Two FoMD faculty renewed as Canada Research Chairs

James Shapiro and Mark Glover share their reactions and discuss their vision for the next seven years as renewed CRCs

Ryan O'Byrne - 16 June 2021

The Government of Canada has released its list of Canada Research Chairs (CRC) for spring 2021 and once again, the Faculty of Medicine & Dentistry is well represented. Two faculty members have had their terms renewed: James Shapiro as the CRC of Transplantation Surgery and Regenerative Medicine and Mark Glover as the CRC of Structural Molecular Biology.

The Canada Research Chairs Program was created in 2000 and is part of the Government of Canada’s strategy to make Canada a world leader in research and development. Approximately $295 million per year is invested to support 2,285 CRCs across Canada, who each seek to achieve research excellence in their respective fields.
 
James Shapiro, professor, Department of Surgery

What did it mean to you to be renewed as the CRC of Transplantation Surgery and Regenerative Medicine?

I'm absolutely thrilled. It's a huge honour for me personally, for our Department of Surgery, the Faculty of Medicine & Dentistry and the University of Alberta.

It endorses the investment that CRC has made in our team and research program over the previous seven years, and I'm particularly excited to see the trajectory move forward, driving our game-changing therapies towards the curative treatment of all forms of diabetes.

What are some key research priorities that you plan to focus on?

Our lab is focused on development of personalized medicine-based stem cell therapies to treat diabetes. One approach we're excited about is using a patient's own stem cells to create islet cells that can be transplanted back into the patient to make insulin, avoiding the need for anti-rejection drugs and providing a potentially limitless source of cells that is no longer dependent on organ donors.

We have put together a brilliant team of around 60 top local, national and international investigators with expertise in stem cell production and mass manufacture, artificial intelligence and machine learning. This team is geared up to orchestrate their skills together with industry to transform the cell-manufacturing process.

How do you envision this work contributing to patient impacts or improved patient outcomes?

We have learned over the past 20 years with the success of the Edmonton Protocol that cell-replacement therapy can revolutionize the lives of patients with diabetes. There are 460 million people living with diabetes today that will one day benefit from this therapy. No longer needing to inject insulin, monitor blood sugar or take anti-rejection drugs will take us to the next frontier of regenerative medicine, and it is truly exciting that the U of A is at the forefront in these efforts. There is a bright future ahead for patients living with diabetes, and this CRC will help accelerate our team’s progress.

Mark Glover, professor and chair, Department of Biochemistry


What did it mean to you to be renewed as the CRC of Structural Molecular Biology?


It's fantastic. It comes at an exciting time for my lab, which is in a bit of a transition period.

Structural and molecular biology is about trying to understand how genes work at the fundamental chemical, structural and molecular level. But when you get to that level of detail, you end up looking at individual parts and not the intact systems of molecules. With this CRC, we’re trying to be more holistic in our approach.

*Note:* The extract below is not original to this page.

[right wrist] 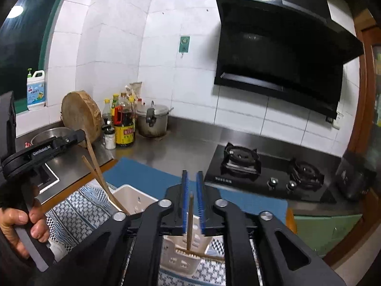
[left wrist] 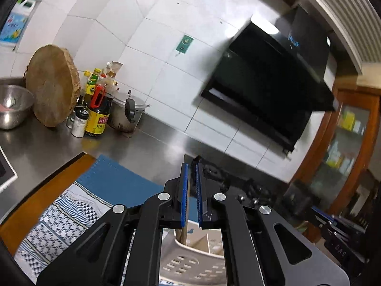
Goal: Organize utensils
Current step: 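Lower the chopsticks into the holder and open both grippers, then move both grippers back down to the remaining chopsticks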
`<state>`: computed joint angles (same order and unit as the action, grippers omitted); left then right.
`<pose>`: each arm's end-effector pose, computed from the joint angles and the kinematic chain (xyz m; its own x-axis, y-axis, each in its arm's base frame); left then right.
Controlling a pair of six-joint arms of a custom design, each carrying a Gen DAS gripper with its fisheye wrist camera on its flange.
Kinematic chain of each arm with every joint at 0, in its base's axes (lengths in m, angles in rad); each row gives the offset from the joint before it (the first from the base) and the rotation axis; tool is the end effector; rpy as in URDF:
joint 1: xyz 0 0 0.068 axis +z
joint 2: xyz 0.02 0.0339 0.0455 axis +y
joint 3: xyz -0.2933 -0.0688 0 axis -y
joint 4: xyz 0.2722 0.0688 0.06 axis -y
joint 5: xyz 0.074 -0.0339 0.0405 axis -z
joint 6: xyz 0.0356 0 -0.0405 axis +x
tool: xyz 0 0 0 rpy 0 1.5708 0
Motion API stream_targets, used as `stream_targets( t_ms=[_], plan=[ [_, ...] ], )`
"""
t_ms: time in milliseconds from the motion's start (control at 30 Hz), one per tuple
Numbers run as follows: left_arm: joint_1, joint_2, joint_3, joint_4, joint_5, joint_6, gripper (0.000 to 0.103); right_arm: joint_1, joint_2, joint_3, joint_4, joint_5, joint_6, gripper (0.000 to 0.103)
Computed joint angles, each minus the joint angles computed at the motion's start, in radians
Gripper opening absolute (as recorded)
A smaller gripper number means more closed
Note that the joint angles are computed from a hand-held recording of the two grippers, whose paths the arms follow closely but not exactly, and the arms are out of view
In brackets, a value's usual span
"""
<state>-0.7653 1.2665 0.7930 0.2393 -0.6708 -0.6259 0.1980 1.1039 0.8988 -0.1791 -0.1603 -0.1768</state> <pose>0.2323 -0.1924 0.2990 -0.1981 -0.4460 -0.8728 -0.0117 0.8915 -0.4529 0.2615 0.0583 0.3378 -0.3021 -0.2377 -0.9232 -0.3986 0.9112 -0.1042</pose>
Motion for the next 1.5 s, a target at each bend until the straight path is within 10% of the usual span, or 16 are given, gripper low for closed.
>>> stream_targets(
  t_ms=[233, 700, 1500],
  plan=[
    [-0.050, 0.008, 0.067, -0.164, -0.038, 0.025, 0.005, -0.027, -0.117, -0.058, -0.051, -0.020, -0.023, 0.047],
    [-0.152, 0.047, 0.192, -0.510, -0.125, 0.039, 0.006, 0.061, -0.340, -0.189, -0.232, 0.004, -0.042, 0.061],
    [-0.179, 0.108, 0.282, -0.573, -0.077, 0.073, 0.008, -0.063, -0.395, -0.231, -0.308, -0.078, -0.036, 0.063]
  ],
)
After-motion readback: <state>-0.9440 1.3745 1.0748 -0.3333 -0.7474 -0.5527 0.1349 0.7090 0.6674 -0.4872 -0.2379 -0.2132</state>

What are some key research priorities that you plan to focus on?

We're specifically interested in looking at chromatin (the package of DNA, protein and RNA in cells) that is in the act of being damaged and repaired inside cells. We're actually creating whole chromatin systems that consist of intact DNA bound to the normal proteins. It's giving us a fundamental view into how all cells maintain the integrity of their DNA.

There are some translational things that could come out of this. For example, we now know that cancers are the result of damage to the DNA and our cells have the systems to recognize damage and repair the damage. What we're finding out is that deficiencies in these repair systems are often at the heart of many cancers.

We also want to establish a new imaging method. Everything we've done so far has used X-ray crystallography, which is fantastic for looking at smaller things, but doesn’t work very well when looking at these large complexes of DNA with so many proteins. There's a new microscopy technique called cryo-electron microscopy that we want to move into. We've got some instrumentation at the U of A and we're working on developing this area further. That's going to be a key goal for us in the next seven years.

How do you envision this work contributing to patient impacts or improved patient outcomes?

Structural molecular biology is really at the beginning of the pipeline of drug discovery. So for example, one of the applications of our work could be to eventually uncover new drugs. Specifically, the DNA repair and DNA damage signalling work we do has a lot of potential application for cancer therapy development.

Many of the common cancer therapies actually damage DNA; they're very crude therapies that target tumours with something that is especially cytotoxic to the tumours, but of course there are terrible side-effects. Our idea is that if we can reduce the DNA damage response in the tumour cell, we can reduce the side-effects and may be able to enhance the efficacy of those DNA-targeting therapies as well.